Speaking of lunar resources, Paul Spudis discusses the LRO South Pole Illumination Map mentioned here earlier: New Light on the Lunar Poles – The Once and Future Moon.
> Permanently lit areas of the Moon are important for future habitation and use of the Moon for two principal reasons. First, these sunlit areas are prime locations for the establishment of solar photovoltaic arrays. The constant sunlight here means continuous generation of electrical power using solar panels. This solves one of the most difficult problems of lunar habitation, survival during the 354-hour lunar night. Prior to the discovery of the quasi-permanently lit areas, we imagined that the only feasible power source to survive this long night was nuclear reactors. Such a power system does not exist and would require several tens of billions of dollars to develop. So sunlit zones allow us to go to the Moon and stay there without this expense and technology development.

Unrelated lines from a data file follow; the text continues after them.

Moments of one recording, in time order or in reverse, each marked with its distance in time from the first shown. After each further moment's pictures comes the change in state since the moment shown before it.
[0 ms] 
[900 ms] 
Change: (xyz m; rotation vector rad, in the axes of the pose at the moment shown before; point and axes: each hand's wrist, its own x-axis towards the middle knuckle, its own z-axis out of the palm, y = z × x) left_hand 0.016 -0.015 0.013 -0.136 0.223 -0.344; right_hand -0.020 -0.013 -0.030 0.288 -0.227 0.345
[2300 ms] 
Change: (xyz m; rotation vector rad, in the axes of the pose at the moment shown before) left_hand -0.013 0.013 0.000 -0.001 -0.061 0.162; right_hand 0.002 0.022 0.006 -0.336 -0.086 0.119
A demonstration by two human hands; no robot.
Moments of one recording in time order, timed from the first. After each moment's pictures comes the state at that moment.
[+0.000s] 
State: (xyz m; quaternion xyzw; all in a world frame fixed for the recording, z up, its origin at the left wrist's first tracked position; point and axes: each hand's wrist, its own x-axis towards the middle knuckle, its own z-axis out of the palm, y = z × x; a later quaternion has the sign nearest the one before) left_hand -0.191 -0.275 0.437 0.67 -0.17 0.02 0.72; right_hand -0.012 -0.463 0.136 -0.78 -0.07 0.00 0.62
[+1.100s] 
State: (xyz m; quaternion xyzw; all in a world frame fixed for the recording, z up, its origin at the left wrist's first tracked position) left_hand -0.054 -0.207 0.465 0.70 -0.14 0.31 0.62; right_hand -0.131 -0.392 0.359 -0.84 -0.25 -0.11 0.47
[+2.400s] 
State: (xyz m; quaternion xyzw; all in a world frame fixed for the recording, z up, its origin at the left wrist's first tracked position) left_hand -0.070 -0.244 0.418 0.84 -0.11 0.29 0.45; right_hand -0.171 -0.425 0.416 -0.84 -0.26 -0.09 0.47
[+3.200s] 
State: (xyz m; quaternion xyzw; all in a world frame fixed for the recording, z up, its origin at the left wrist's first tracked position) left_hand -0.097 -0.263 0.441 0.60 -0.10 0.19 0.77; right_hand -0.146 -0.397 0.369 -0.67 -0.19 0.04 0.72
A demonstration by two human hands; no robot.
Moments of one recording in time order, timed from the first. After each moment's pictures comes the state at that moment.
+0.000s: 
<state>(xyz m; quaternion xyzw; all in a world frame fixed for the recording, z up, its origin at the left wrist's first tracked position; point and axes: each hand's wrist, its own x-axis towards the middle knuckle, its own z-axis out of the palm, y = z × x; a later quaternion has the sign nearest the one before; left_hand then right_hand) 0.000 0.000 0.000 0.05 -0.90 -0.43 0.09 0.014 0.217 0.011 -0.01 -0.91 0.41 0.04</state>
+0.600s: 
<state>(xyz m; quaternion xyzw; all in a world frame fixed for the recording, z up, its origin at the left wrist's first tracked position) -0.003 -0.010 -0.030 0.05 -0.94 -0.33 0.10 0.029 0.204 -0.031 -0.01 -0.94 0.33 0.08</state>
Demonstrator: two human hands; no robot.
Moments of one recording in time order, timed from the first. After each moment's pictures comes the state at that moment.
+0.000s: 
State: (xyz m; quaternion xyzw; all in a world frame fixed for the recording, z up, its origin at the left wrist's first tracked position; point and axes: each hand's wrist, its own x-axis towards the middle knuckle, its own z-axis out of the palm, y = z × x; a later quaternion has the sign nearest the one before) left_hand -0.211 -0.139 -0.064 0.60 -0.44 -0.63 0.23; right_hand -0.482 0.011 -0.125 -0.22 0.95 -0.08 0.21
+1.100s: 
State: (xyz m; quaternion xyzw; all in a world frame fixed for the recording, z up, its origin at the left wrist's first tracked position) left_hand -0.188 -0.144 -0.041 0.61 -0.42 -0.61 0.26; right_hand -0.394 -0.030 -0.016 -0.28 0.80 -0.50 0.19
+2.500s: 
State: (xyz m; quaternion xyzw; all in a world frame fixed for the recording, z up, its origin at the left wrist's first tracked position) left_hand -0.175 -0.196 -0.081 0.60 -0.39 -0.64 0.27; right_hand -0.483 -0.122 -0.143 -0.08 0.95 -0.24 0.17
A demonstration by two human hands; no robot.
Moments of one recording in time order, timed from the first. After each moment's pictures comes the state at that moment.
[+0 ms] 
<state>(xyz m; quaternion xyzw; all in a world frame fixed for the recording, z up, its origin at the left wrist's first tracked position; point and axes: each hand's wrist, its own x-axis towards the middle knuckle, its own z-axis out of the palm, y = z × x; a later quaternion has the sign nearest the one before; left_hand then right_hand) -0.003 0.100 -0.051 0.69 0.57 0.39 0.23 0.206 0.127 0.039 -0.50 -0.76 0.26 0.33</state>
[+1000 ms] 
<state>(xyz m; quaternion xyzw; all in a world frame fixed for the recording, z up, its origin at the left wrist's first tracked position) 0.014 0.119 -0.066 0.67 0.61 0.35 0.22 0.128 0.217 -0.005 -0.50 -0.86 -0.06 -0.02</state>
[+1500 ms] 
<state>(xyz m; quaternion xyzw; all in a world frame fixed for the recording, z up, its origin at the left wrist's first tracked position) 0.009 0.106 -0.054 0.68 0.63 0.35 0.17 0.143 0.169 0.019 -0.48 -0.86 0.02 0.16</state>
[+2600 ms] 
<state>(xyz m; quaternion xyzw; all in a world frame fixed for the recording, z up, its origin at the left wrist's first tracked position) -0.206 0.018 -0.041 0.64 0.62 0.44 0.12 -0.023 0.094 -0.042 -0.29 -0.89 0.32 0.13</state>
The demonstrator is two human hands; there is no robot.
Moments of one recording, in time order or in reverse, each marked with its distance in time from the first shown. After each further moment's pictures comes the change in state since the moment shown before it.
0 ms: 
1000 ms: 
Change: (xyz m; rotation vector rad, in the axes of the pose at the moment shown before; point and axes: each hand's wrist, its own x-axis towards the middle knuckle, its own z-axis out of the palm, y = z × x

The second advantage of a sunlit area is that it is thermally benign. The surface temperatures at the lunar equator and mid-latitudes depend almost entirely upon incident solar illumination and range from less than -150° to over 100° C, a 250° temperature-swing over the course of a day. In contrast, the surface temperature of these quasi-permanent lit areas is nearly constant – a nice, toasty -50° ± 10° C. This simplifies the thermal design of surface habitats and equipment and greatly relieves the energy required for thermal control at an outpost.
The sunlit areas of the poles occur in close proximity to high concentrations of water ice and other volatiles at the poles of the Moon. Their presence indicates the lunar poles are the best places we have found off-planet for human habitation. Constant sunlight, benign temperatures, near the water and a great view – that’s prime real estate.